> [Task to complete]: Reproduce, without alteration, every line of the data; exclude the images.

> [Records]:
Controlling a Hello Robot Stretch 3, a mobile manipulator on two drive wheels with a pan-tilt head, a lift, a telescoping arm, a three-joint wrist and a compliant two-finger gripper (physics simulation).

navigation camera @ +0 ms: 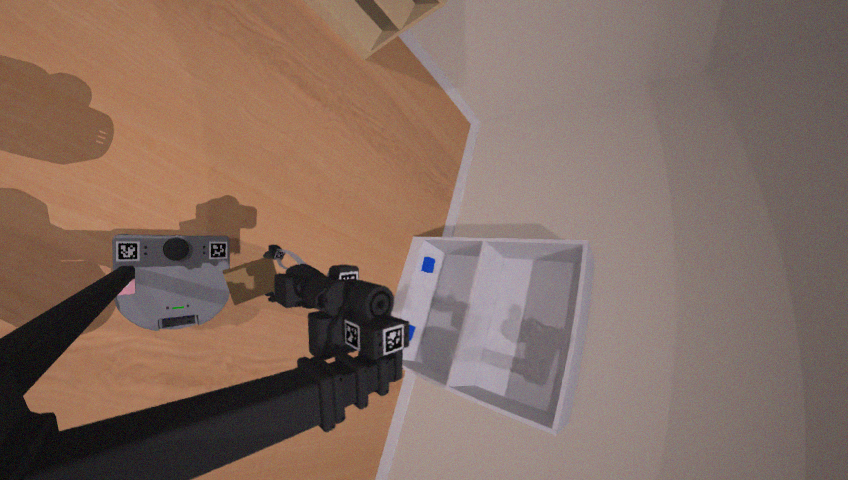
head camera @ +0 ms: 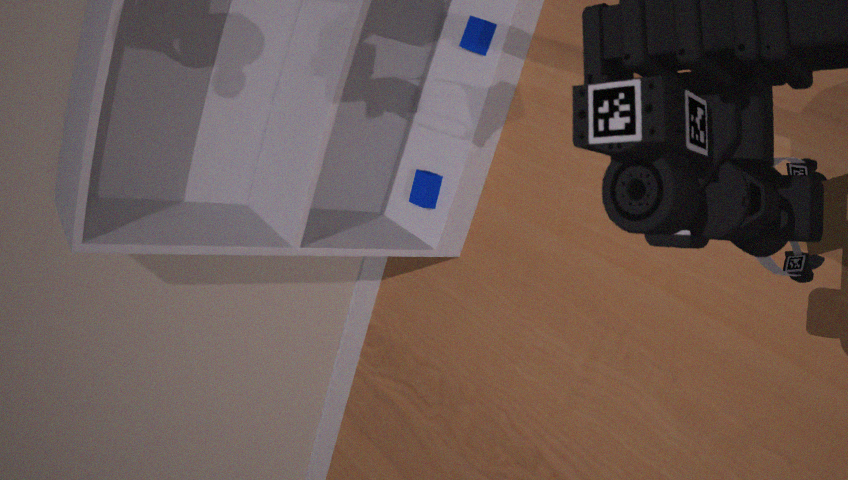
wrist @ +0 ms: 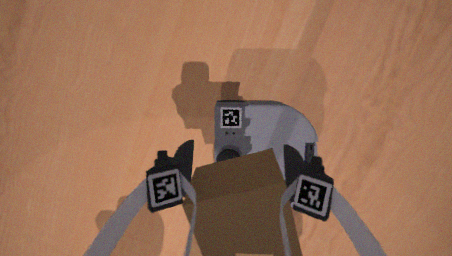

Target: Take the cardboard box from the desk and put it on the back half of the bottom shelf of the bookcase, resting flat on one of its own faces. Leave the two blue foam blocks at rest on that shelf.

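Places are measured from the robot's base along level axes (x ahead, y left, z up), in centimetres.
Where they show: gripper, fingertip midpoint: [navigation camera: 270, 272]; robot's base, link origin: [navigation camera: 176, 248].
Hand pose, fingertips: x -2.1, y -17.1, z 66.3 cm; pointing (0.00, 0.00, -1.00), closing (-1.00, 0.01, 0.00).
Note:
Each offset is from my fingertips to the top centre of the thing. Level surfaces: height alone.
My gripper [head camera: 802, 217] [navigation camera: 272, 274] [wrist: 238, 160] is shut on the brown cardboard box @[dx -0.9, dy +4.2, dz +5.3 cm] [navigation camera: 251, 281] [wrist: 240, 215], which sits tilted between the fingertips above the base. The white bookcase [head camera: 380, 252] [navigation camera: 574, 339] stands against the wall, apart from the gripper. On its bottom shelf @[dz -56.3 cm] [head camera: 440, 155] [navigation camera: 416, 304] lie two blue foam blocks. One block @[dx -9.7, dy -112.3, dz -51.8 cm] [head camera: 426, 189] [navigation camera: 427, 264] is near one side panel. The other block @[dx -50.0, dy -94.4, dz -51.8 cm] [head camera: 478, 35] [navigation camera: 411, 333] lies further along and is partly hidden by the wrist in the navigation view. The desk does not show.
The robot base [navigation camera: 172, 284] [wrist: 272, 125] is below the box. The extended arm [navigation camera: 238, 410] reaches toward the bookcase, with the wrist close to its front in the navigation view. A tan shelf unit [navigation camera: 345, 23] stands at the top. A white baseboard [head camera: 351, 344] [navigation camera: 458, 184] runs along the wall.

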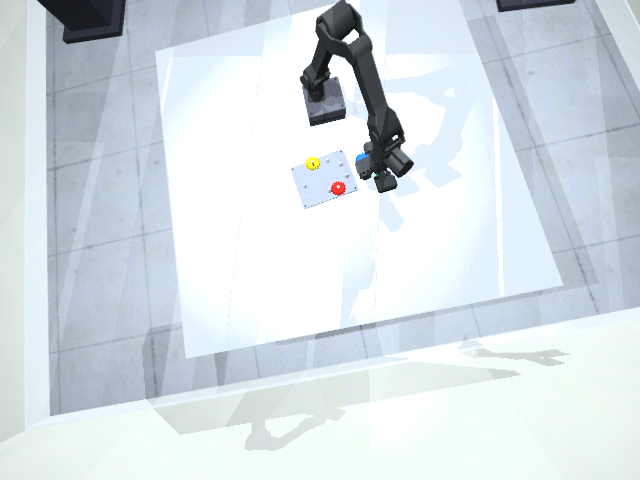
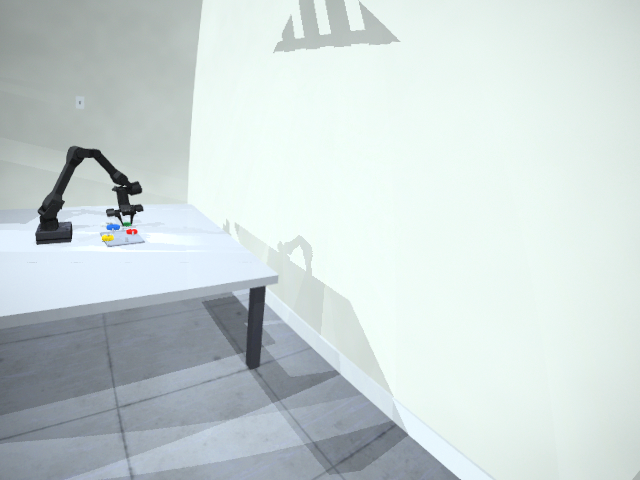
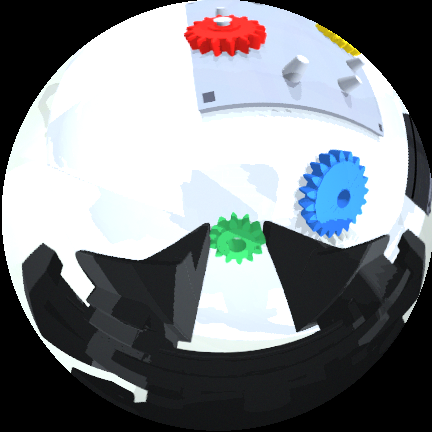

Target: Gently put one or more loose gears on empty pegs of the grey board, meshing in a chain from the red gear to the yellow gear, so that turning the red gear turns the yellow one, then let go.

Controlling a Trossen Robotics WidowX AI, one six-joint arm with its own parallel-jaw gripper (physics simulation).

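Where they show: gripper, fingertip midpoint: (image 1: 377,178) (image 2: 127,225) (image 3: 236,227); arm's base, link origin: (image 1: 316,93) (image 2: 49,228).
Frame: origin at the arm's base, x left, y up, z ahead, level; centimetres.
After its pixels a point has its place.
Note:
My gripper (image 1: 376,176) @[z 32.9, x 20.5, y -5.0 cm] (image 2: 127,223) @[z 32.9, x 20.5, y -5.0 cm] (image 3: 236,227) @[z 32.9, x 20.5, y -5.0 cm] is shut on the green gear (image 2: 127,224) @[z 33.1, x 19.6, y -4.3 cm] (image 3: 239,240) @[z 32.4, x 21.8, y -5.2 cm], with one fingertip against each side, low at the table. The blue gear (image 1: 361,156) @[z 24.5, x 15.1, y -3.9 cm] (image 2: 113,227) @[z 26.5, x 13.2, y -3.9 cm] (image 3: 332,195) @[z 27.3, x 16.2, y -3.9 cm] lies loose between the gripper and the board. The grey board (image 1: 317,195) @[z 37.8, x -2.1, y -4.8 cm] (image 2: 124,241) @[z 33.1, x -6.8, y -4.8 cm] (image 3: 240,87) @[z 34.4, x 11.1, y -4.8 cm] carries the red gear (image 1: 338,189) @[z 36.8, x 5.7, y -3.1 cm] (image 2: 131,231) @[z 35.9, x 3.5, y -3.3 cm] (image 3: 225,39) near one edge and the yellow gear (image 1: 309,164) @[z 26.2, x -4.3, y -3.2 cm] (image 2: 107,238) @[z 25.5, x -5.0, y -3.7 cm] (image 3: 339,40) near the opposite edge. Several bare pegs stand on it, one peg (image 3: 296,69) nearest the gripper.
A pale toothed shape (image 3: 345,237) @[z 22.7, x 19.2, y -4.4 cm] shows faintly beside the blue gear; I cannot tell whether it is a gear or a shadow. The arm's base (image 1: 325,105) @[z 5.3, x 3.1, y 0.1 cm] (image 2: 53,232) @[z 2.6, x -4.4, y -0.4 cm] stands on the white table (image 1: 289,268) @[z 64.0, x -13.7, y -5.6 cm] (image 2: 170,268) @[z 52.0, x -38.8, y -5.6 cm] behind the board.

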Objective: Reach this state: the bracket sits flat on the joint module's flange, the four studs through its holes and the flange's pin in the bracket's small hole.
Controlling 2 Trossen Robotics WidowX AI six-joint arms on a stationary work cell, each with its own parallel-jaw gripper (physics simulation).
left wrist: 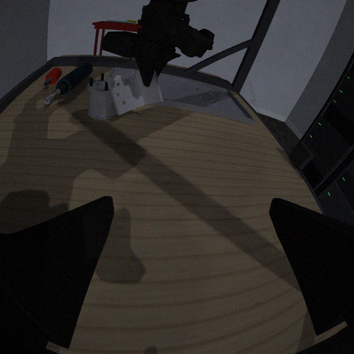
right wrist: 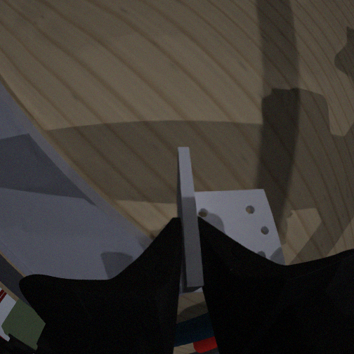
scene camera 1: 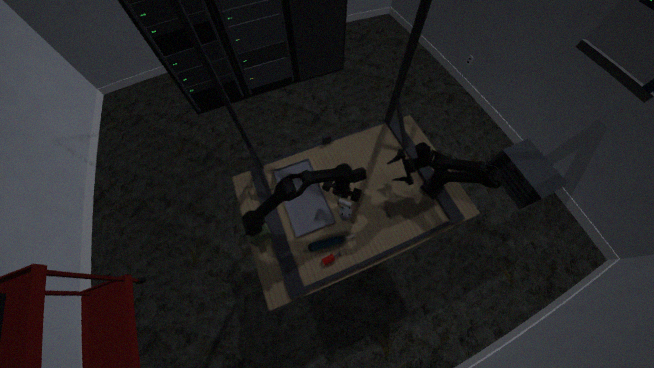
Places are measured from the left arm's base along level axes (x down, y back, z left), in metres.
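Where they show: left gripper, fingertip midpoint: [scene camera 1: 389, 171]; right gripper, fingertip midpoint: [scene camera 1: 340, 196]; left arm's base, link origin: [scene camera 1: 433, 186]; right arm's base, link origin: [scene camera 1: 254, 228].
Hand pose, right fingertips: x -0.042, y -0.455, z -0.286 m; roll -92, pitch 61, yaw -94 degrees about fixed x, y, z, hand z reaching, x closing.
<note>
Each offset is from my right fingertips to the top centre of the thing. "spot": to the spot under its first point.
The right gripper [left wrist: 148, 84] [right wrist: 189, 219] is shut on the upright flange of a light grey bracket [left wrist: 124, 96] [right wrist: 236, 217]. The bracket's other plate, with several round holes, extends to the right in the right wrist view and is tilted in the left wrist view. The pale round joint module [left wrist: 101, 104] stands upright on the table with dark studs pointing up. The bracket's holed plate appears close beside it; whether they touch cannot be told. The small pin and small hole cannot be made out. The left gripper [scene camera 1: 392, 171] [left wrist: 192, 200] is wide open and empty, away from both parts.
A grey tray @(dy -0.135, dx +0.053, dz -0.156 m) [scene camera 1: 305, 217] [left wrist: 200, 102] [right wrist: 55, 215] lies beside the bracket. A blue-handled tool @(spot: dy -0.212, dx +0.030, dz +0.140 m) [scene camera 1: 326, 244] [left wrist: 77, 78] and a red-handled tool @(dy -0.231, dx +0.035, dz +0.204 m) [scene camera 1: 328, 259] [left wrist: 53, 76] lie near the module. Dark frame posts [scene camera 1: 407, 65] rise from the table.
</note>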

> [Response to this task]:
Controlling a Hello Robot Stretch 3, a mobile manipulator on two drive wheels with a pan-tilt head, a lift, a telescoping arm, a three-joint wrist and a compliant two-finger gripper (physics simulation).

navigation camera @ +0 ms: 
head camera @ +0 ms: 
wrist @ +0 ms: 

Target: Take the cardboard box from the desk and put it on the back half of the bottom shelf of the bookcase, resting flat on one of its own faces. Leave the two blue foam blocks at rest on that shelf.

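Places are measured from the robot's base along level axes (x ahead, y left, z up), in centimetres.
Where they show: gripper, fingertip midpoint: [navigation camera: 270, 272]; robot's base, link origin: [navigation camera: 176, 248].
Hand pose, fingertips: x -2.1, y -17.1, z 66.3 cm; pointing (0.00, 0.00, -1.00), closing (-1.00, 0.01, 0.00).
Note:
Each offset is from my fingertips to the top centre of the thing. Level surfaces: height alone.
My gripper [head camera: 802, 217] [navigation camera: 272, 274] [wrist: 238, 160] is shut on the brown cardboard box @[dx -0.9, dy +4.2, dz +5.3 cm] [navigation camera: 251, 281] [wrist: 240, 215], which sits tilted between the fingertips above the base. The white bookcase [head camera: 380, 252] [navigation camera: 574, 339] stands against the wall, apart from the gripper. On its bottom shelf @[dz -56.3 cm] [head camera: 440, 155] [navigation camera: 416, 304] lie two blue foam blocks. One block @[dx -9.7, dy -112.3, dz -51.8 cm] [head camera: 426, 189] [navigation camera: 427, 264] is near one side panel. The other block @[dx -50.0, dy -94.4, dz -51.8 cm] [head camera: 478, 35] [navigation camera: 411, 333] lies further along and is partly hidden by the wrist in the navigation view. The desk does not show.
The robot base [navigation camera: 172, 284] [wrist: 272, 125] is below the box. The extended arm [navigation camera: 238, 410] reaches toward the bookcase, with the wrist close to its front in the navigation view. A tan shelf unit [navigation camera: 345, 23] stands at the top. A white baseboard [head camera: 351, 344] [navigation camera: 458, 184] runs along the wall.
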

Target: Gently put one or more loose gears on empty pegs of the grey board, meshing in a chain from the red gear to the yellow gear, so that turning the red gear turns the yellow one, then let go.

Controlling a Trossen Robotics WidowX AI, one six-joint arm with its own parallel-jaw gripper (physics simulation).

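Where they show: gripper, fingertip midpoint: (image 1: 377,178) (image 2: 127,225) (image 3: 236,227); arm's base, link origin: (image 1: 316,93) (image 2: 49,228).
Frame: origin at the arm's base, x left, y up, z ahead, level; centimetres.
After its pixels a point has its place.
Note:
My gripper (image 1: 376,176) @[z 32.9, x 20.5, y -5.0 cm] (image 2: 127,223) @[z 32.9, x 20.5, y -5.0 cm] (image 3: 236,227) @[z 32.9, x 20.5, y -5.0 cm] is shut on the green gear (image 2: 127,224) @[z 33.1, x 19.6, y -4.3 cm] (image 3: 239,240) @[z 32.4, x 21.8, y -5.2 cm], with one fingertip against each side, low at the table. The blue gear (image 1: 361,156) @[z 24.5, x 15.1, y -3.9 cm] (image 2: 113,227) @[z 26.5, x 13.2, y -3.9 cm] (image 3: 332,195) @[z 27.3, x 16.2, y -3.9 cm] lies loose between the gripper and the board. The grey board (image 1: 317,195) @[z 37.8, x -2.1, y -4.8 cm] (image 2: 124,241) @[z 33.1, x -6.8, y -4.8 cm] (image 3: 240,87) @[z 34.4, x 11.1, y -4.8 cm] carries the red gear (image 1: 338,189) @[z 36.8, x 5.7, y -3.1 cm] (image 2: 131,231) @[z 35.9, x 3.5, y -3.3 cm] (image 3: 225,39) near one edge and the yellow gear (image 1: 309,164) @[z 26.2, x -4.3, y -3.2 cm] (image 2: 107,238) @[z 25.5, x -5.0, y -3.7 cm] (image 3: 339,40) near the opposite edge. Several bare pegs stand on it, one peg (image 3: 296,69) nearest the gripper.
A pale toothed shape (image 3: 345,237) @[z 22.7, x 19.2, y -4.4 cm] shows faintly beside the blue gear; I cannot tell whether it is a gear or a shadow. The arm's base (image 1: 325,105) @[z 5.3, x 3.1, y 0.1 cm] (image 2: 53,232) @[z 2.6, x -4.4, y -0.4 cm] stands on the white table (image 1: 289,268) @[z 64.0, x -13.7, y -5.6 cm] (image 2: 170,268) @[z 52.0, x -38.8, y -5.6 cm] behind the board.
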
Objective: Reach this state: the bracket sits flat on the joint module's flange, the four studs through its holes and the flange's pin in the bracket's small hole.
Controlling 2 Trossen Robotics WidowX AI six-joint arms on a stationary work cell, each with its own parallel-jaw gripper (physics simulation).
left wrist: 
right wrist: 
scene camera 1: 
Places are measured from the left arm's base along level axes (x down, y back, z left), in metres.
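Where they show: left gripper, fingertip midpoint: [scene camera 1: 389, 171]; right gripper, fingertip midpoint: [scene camera 1: 340, 196]; left arm's base, link origin: [scene camera 1: 433, 186]; right arm's base, link origin: [scene camera 1: 254, 228].
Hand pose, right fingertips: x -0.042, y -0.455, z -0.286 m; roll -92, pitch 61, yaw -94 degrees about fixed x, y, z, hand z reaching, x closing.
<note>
Each offset is from my right fingertips to the top centre of the thing. "spot": to the spot under its first point.
The right gripper [left wrist: 148, 84] [right wrist: 189, 219] is shut on the upright flange of a light grey bracket [left wrist: 124, 96] [right wrist: 236, 217]. The bracket's other plate, with several round holes, extends to the right in the right wrist view and is tilted in the left wrist view. The pale round joint module [left wrist: 101, 104] stands upright on the table with dark studs pointing up. The bracket's holed plate appears close beside it; whether they touch cannot be told. The small pin and small hole cannot be made out. The left gripper [scene camera 1: 392, 171] [left wrist: 192, 200] is wide open and empty, away from both parts.
A grey tray @(dy -0.135, dx +0.053, dz -0.156 m) [scene camera 1: 305, 217] [left wrist: 200, 102] [right wrist: 55, 215] lies beside the bracket. A blue-handled tool @(spot: dy -0.212, dx +0.030, dz +0.140 m) [scene camera 1: 326, 244] [left wrist: 77, 78] and a red-handled tool @(dy -0.231, dx +0.035, dz +0.204 m) [scene camera 1: 328, 259] [left wrist: 53, 76] lie near the module. Dark frame posts [scene camera 1: 407, 65] rise from the table.
</note>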

This completes the response to the exercise.